All great suggestions! And snow shoveling?

Andrea Kwok:

Snow shoveling is another risky winter activity. Here in NYC, I think a lot of us apartment dwellers are spared this chore, as the building superintendent is usually responsible for clearing sidewalks. However, any homeowner should be aware of a few things before they start to clear their walkways.

Unfortunately, overexertion while shoveling lands people in the hospital every year, often due to heart attacks. If you have any history of heart disease you should really take your time and take frequent rest breaks. Truly, anyone with a cardiac history should avoid shoveling if possible, but I’m sure there are situations where there is no other option. A history of stroke, heart attack, or uncontrolled high blood pressure are examples of conditions that warrant careful consideration before shoveling.

Recruit help from neighbors if possible to reduce your workload. Aside from cardiac risk, back injury is also common after shoveling.

It is important to bend your knees to get low as you scoop the snow, keeping your back straight and your abdominal muscles engaged to protect your spine. Try to avoid large and forceful twisting motions as you toss the snow out of the way. And again, take breaks and check in with how you’re feeling.

The Insider:

Does health insurance generally pay for physical therapy for recreational injuries like skiing?

Andrea Kwok:

Insurance does not discriminate based on the nature of the injury.

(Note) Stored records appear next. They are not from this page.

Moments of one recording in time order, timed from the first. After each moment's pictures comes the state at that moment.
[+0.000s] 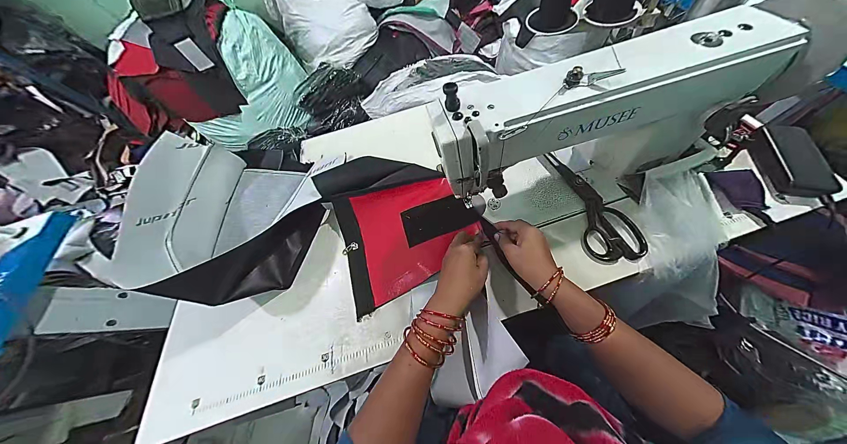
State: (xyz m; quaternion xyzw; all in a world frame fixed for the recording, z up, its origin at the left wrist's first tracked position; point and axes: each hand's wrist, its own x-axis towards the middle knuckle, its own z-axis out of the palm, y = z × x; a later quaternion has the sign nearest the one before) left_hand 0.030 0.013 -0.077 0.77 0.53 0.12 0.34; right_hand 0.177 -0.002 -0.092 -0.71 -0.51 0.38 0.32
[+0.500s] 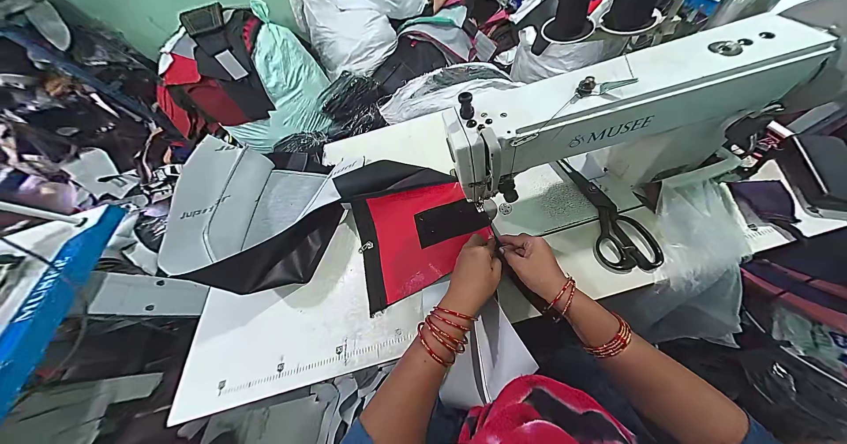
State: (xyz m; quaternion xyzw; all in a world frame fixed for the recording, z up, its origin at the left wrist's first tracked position) left_hand 0.037 0.013 -0.069 0.78 0.53 0.07 0.33; right_hand 0.175 -0.010 -0.093 -0.65 -0.51 0.44 0.34
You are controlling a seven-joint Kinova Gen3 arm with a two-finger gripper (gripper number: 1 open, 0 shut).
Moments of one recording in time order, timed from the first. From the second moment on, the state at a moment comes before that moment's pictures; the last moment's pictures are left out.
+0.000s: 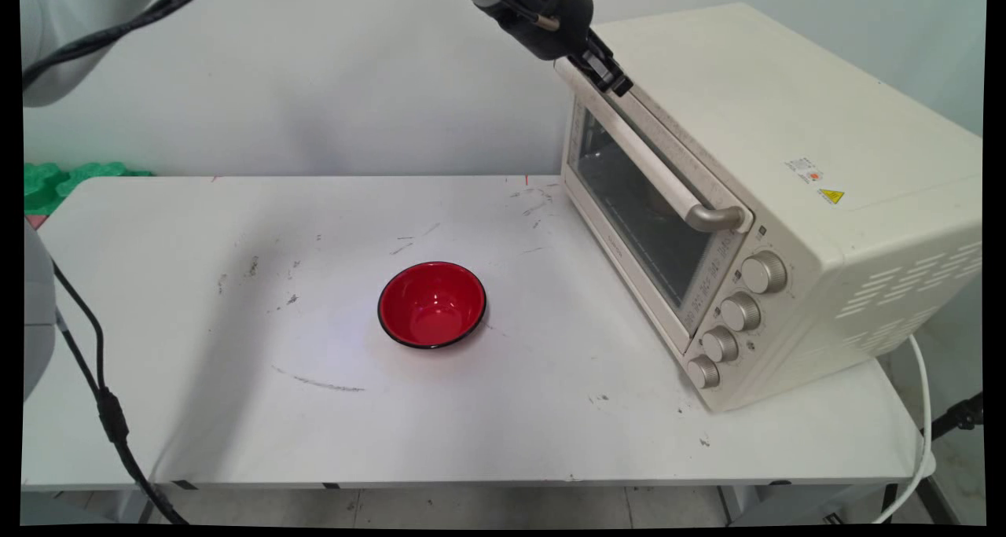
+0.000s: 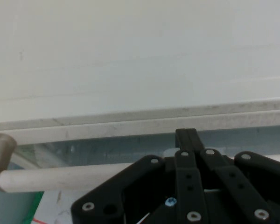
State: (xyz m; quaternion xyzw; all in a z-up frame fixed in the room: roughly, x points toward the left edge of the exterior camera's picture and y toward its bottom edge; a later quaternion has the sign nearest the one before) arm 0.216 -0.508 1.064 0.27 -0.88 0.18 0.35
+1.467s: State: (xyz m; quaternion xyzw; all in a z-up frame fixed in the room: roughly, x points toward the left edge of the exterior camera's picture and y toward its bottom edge) arm 0.214 -0.524 1.043 0.28 -0.89 0.18 0.31
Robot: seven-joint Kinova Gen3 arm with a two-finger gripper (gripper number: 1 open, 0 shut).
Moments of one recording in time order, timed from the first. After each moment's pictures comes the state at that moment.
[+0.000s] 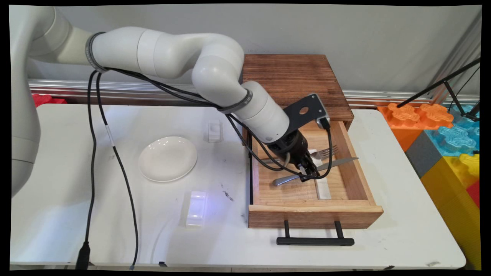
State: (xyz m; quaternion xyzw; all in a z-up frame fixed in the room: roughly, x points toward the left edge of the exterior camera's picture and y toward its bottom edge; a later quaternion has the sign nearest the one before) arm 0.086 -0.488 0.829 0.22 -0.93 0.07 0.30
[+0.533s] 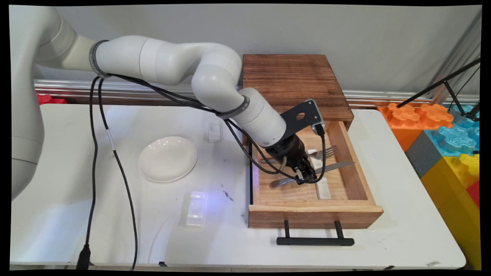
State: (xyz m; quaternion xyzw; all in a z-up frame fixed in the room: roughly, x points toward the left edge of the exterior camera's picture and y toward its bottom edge) arm 0.091 -0.492 0.811 0.20 -0.93 0.07 0.30
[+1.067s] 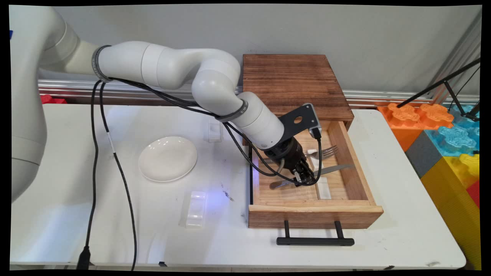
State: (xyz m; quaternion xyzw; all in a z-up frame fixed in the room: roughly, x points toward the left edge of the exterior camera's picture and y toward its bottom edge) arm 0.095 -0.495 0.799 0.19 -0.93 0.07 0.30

If you require medical attention, insurance is meant to cover the services. Every insurance provider and specific plan is different, so depending on what your benefits are you may owe some money out of your own pocket.

The Insider:

Last question: there are dozens of ads on TV about remedies for aches and pains these days. Short of physical therapy, does anything at home work for winter injuries?

Andrea Kwok:

If you have an injury–a broken bone, torn ligament or tendon, a head injury– this requires professional medical attention. If you have a bruise from a minor fall or general muscle soreness from skiing or shoveling, these will resolve with time and you can definitely manage the pain with whatever home remedies you find helpful.

The Insider:

Many thanks. Andrea! Safe sledding!

Andrea Kwok:

My pleasure! Hopefully, this will help keep everyone a little safer out there this winter!

 

Andrea Kwok is the Clinical Director of SPEAR’s West 67th Street location. Andrea earned her Doctorate in Physical Therapy from the University of Delaware. During her time there, she completed a graduate assistantship in the Physical Therapy administrative office and served as class secretary. Prior to her graduate studies, Andrea graduated summa cum laude from Rutgers University with a major in exercise science and a minor in Spanish. Andrea was a founding member of the Rutgers club gymnastics team, where she served as team treasurer.


In her professional career, Andrea has experience working with a wide range of orthopedic conditions, inclusive of sports injuries, mechanical pain, neurological pain, and post-operative rehabilitation. She pursues continuing education with a manual focus, intent on refining her ability to address joint, neurodynamic, and soft tissue dysfunction. Andrea is a large proponent of injury prevention and has participated in movement screenings for high school athletes, active adults, and local residents in the community. She is committed to restoring patient strength and function through targeted exercise and movement training.